De retour à Athènes en observateur extérieur, Alexandros règle son compte à la capitale grecque, « une modeste réplique de ville européenne » dont le nom même serait « une appellation dissonante qui revient à baptiser un cafard Napoléon ». C’est Athènes au plus mal, celle de la crise du début des années 2010, une ville invivable, qui suinte une folie destinée à se généraliser. Le narrateur souffre physiquement d’un mal auquel aucun médecin ne trouve d’explication, et nous mène de ses entrailles à celles de la ville et retour. Comme le Dublin de Joyce, cette Athènes est saturée de marques, de réclames, de mots lus sur toutes les surfaces de la ville. Paradoxe, dans La boue, c’est une histoire qui « du début à la fin, n’est rien d’autre qu’une affaire personnelle », et pourtant Alexandros est toujours dehors, parmi les Athéniens. Le narrateur cherche « à se distinguer de toute l’incohérence ambiante », mais il n’est qu’une incarnation de plus de la ville, il est aussi fou qu’elle. 
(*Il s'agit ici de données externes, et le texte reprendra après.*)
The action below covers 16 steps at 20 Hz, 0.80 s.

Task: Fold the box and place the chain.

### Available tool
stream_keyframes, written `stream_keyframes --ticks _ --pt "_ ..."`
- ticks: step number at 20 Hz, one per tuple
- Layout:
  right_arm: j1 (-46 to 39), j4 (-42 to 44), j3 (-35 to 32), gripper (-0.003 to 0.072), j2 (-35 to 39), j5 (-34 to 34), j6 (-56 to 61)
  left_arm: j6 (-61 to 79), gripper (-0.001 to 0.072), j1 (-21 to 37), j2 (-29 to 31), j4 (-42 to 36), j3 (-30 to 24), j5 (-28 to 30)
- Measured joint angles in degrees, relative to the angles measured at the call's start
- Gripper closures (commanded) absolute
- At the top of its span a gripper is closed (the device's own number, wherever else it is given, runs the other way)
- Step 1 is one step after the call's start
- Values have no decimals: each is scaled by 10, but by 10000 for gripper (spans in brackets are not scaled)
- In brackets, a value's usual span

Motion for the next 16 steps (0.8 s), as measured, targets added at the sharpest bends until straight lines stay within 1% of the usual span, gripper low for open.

Ces deux romans n’ont ni la radicalité symbolique de La destruction du Parthénon (2010) de Christos Chryssopoulos, qui dynamite le Parthénon et avec lui le poids de son héritage, ni l’optimisme de Rhéa Galanaki dans L’ultime humiliation (2015), où deux retraitées rejoignent une des grandes manifestations contre l’austérité. Face à l’ampleur et au choc de la crise économique, politique et sociale commencée en 2008-2009, les écrivains grecs ont tout de suite réagi avec des romans dont l’intérêt littéraire dépasse le simple traitement symptomatique, avec un foisonnement d’angles et de styles d’écriture, pour témoigner de la transformation intégrale de la société grecque. Dans La boue, la crise sert de catalyseur à une pure création littéraire en vase clos ; dans Eau noire, l’insécurité et l’absence de perspectives s’expriment en une dystopie. Plutôt qu’ils ne proposent des issues, ce sont des livres inquiets, de la défaite, du nouveau régime après la crise.